• _Stored dataset items_
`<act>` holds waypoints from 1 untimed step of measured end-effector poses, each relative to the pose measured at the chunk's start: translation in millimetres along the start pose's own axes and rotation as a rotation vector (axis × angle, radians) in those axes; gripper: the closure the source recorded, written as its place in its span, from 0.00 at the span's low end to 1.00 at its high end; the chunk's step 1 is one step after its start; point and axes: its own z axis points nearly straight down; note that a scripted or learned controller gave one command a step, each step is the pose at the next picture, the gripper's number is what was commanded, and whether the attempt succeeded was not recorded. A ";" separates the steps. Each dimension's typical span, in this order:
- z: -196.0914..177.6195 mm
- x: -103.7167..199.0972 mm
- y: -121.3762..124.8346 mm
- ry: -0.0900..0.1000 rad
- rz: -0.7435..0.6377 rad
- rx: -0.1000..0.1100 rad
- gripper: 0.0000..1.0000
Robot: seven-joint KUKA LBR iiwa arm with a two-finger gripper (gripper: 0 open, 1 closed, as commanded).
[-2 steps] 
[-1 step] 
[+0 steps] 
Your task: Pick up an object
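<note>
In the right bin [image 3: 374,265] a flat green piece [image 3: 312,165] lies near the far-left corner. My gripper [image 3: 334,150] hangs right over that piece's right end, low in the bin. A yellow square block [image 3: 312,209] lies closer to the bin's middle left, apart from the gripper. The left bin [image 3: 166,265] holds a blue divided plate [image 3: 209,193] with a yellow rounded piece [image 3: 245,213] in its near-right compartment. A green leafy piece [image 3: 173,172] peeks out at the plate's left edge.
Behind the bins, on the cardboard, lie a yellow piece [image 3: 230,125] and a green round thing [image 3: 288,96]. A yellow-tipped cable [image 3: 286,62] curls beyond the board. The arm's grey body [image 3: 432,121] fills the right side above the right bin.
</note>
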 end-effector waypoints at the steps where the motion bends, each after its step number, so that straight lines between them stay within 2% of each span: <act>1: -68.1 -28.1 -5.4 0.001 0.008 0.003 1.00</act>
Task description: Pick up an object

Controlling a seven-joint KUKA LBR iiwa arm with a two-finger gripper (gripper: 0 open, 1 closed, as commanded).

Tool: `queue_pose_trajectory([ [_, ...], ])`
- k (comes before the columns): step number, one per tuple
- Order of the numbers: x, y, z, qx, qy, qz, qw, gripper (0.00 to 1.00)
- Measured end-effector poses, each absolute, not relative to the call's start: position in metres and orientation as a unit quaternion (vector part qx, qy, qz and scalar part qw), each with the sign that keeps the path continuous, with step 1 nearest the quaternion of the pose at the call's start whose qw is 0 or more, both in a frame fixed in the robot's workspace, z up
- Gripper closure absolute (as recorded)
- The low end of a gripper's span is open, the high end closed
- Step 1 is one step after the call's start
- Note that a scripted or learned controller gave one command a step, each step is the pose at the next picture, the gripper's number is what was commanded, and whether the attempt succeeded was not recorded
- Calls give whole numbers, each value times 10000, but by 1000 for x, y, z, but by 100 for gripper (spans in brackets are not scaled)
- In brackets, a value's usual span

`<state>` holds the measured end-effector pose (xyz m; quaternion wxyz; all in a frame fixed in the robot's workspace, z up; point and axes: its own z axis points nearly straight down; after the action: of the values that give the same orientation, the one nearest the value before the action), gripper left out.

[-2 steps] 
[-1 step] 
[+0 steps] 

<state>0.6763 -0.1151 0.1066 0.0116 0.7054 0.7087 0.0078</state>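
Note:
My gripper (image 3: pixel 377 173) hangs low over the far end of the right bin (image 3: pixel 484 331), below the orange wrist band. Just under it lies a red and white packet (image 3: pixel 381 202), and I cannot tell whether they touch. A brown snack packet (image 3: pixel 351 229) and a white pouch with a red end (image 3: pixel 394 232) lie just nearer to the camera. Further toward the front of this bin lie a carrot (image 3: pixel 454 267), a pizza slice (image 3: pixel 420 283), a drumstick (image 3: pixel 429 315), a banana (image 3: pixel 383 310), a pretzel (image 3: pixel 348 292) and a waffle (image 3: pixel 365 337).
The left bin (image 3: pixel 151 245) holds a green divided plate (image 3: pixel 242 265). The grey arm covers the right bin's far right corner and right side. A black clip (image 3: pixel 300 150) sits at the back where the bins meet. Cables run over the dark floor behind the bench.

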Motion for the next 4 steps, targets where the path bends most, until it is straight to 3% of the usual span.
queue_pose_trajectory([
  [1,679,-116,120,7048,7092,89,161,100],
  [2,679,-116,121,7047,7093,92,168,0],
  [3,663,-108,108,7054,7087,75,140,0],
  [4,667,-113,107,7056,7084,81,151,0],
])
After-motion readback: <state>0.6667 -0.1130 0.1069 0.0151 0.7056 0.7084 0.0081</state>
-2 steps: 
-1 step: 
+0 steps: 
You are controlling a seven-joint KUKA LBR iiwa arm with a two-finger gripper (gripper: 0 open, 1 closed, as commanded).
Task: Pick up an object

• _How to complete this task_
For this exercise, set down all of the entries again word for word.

• _Solution for this exercise_
`<act>` holds waypoints from 1 untimed step of measured end-effector poses, each relative to the pose measured at the chunk's start: translation in millimetres along the start pose's own axes and rotation as a rotation vector (axis × angle, radians) in those axes; gripper: the closure the source recorded, written as its place in its span, from 0.00 at the span's low end to 1.00 at its high end; the chunk's step 1 is one step after its start; point and axes: its own z axis points nearly straight down; note that a scripted or learned controller gave one command a step, each step is the pose at the next picture, the gripper's number is what was commanded, and whether the attempt succeeded was not recorded. A ";" separates the steps. Each dimension's typical span, in this order:
- z: -196.0914..177.6195 mm
- x: -103.7167..199.0972 mm
- y: -121.3762..124.8346 mm
- ry: -0.0900..0.1000 rad
- rz: -0.7435..0.6377 rad
- rx: -0.1000..0.1100 rad
- gripper: 0.0000..1.0000
Robot: seven-joint KUKA LBR iiwa arm with a two-finger gripper (gripper: 0 open, 1 closed, as commanded).
[-2 steps] 
[-1 step] 
[+0 steps] 
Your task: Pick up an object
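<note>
In the right bin [image 3: 374,265] a flat green piece [image 3: 312,165] lies near the far-left corner. My gripper [image 3: 334,150] hangs right over that piece's right end, low in the bin. A yellow square block [image 3: 312,209] lies closer to the bin's middle left, apart from the gripper. The left bin [image 3: 166,265] holds a blue divided plate [image 3: 209,193] with a yellow rounded piece [image 3: 245,213] in its near-right compartment. A green leafy piece [image 3: 173,172] peeks out at the plate's left edge.
Behind the bins, on the cardboard, lie a yellow piece [image 3: 230,125] and a green round thing [image 3: 288,96]. A yellow-tipped cable [image 3: 286,62] curls beyond the board. The arm's grey body [image 3: 432,121] fills the right side above the right bin.
</note>
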 end-effector waypoints at the steps where the motion bends, each after its step number, so that straight lines between them stay within 2% of each span: <act>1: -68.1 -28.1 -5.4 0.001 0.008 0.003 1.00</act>
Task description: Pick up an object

Controlling a seven-joint KUKA LBR iiwa arm with a two-finger gripper (gripper: 0 open, 1 closed, as commanded).

Tool: `queue_pose_trajectory([ [_, ...], ])`
- k (comes before the columns): step number, one per tuple
- Order of the numbers: x, y, z, qx, qy, qz, qw, gripper (0.00 to 1.00)
- Measured end-effector poses, each absolute, not relative to the call's start: position in metres and orientation as a unit quaternion (vector part qx, qy, qz and scalar part qw), each with the sign that keeps the path continuous, with step 1 nearest the quaternion of the pose at the call's start whose qw is 0 or more, both in a frame fixed in the robot's workspace, z up
- Gripper closure absolute (as recorded)
- The low end of a gripper's span is open, the high end closed
- Step 1 is one step after the call's start
- Note that a scripted or learned controller gave one command a step, each step is the pose at the next picture, the gripper's number is what was commanded, and whether the attempt succeeded was not recorded
- Calls give whole numbers, each value times 10000, but by 1000 for x, y, z, but by 100 for gripper (spans in brackets are not scaled)
- In brackets, a value's usual span

`<state>` holds the measured end-effector pose (xyz m; quaternion wxyz; all in a frame fixed in the robot's workspace, z up; point and axes: its own z axis points nearly straight down; after the action: of the values that give the same orientation, the one nearest the value before the action), gripper left out.

[-2 steps] 
[-1 step] 
[+0 steps] 

<state>0.6763 -0.1151 0.1066 0.0116 0.7054 0.7087 0.0078</state>
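Note:
My gripper (image 3: pixel 377 173) hangs low over the far end of the right bin (image 3: pixel 484 331), below the orange wrist band. Just under it lies a red and white packet (image 3: pixel 381 202), and I cannot tell whether they touch. A brown snack packet (image 3: pixel 351 229) and a white pouch with a red end (image 3: pixel 394 232) lie just nearer to the camera. Further toward the front of this bin lie a carrot (image 3: pixel 454 267), a pizza slice (image 3: pixel 420 283), a drumstick (image 3: pixel 429 315), a banana (image 3: pixel 383 310), a pretzel (image 3: pixel 348 292) and a waffle (image 3: pixel 365 337).
The left bin (image 3: pixel 151 245) holds a green divided plate (image 3: pixel 242 265). The grey arm covers the right bin's far right corner and right side. A black clip (image 3: pixel 300 150) sits at the back where the bins meet. Cables run over the dark floor behind the bench.
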
Motion for the next 4 steps, targets where the path bends most, until it is straight to 3% of the usual span.
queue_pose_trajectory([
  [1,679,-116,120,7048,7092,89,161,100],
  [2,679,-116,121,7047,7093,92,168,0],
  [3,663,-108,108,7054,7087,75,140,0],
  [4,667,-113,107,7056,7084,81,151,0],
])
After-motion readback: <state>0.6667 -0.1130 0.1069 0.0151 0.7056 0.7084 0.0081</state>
-2 steps: 
-1 step: 
+0 steps: 
You are controlling a seven-joint KUKA LBR iiwa arm with a two-finger gripper (gripper: 0 open, 1 closed, as commanded).
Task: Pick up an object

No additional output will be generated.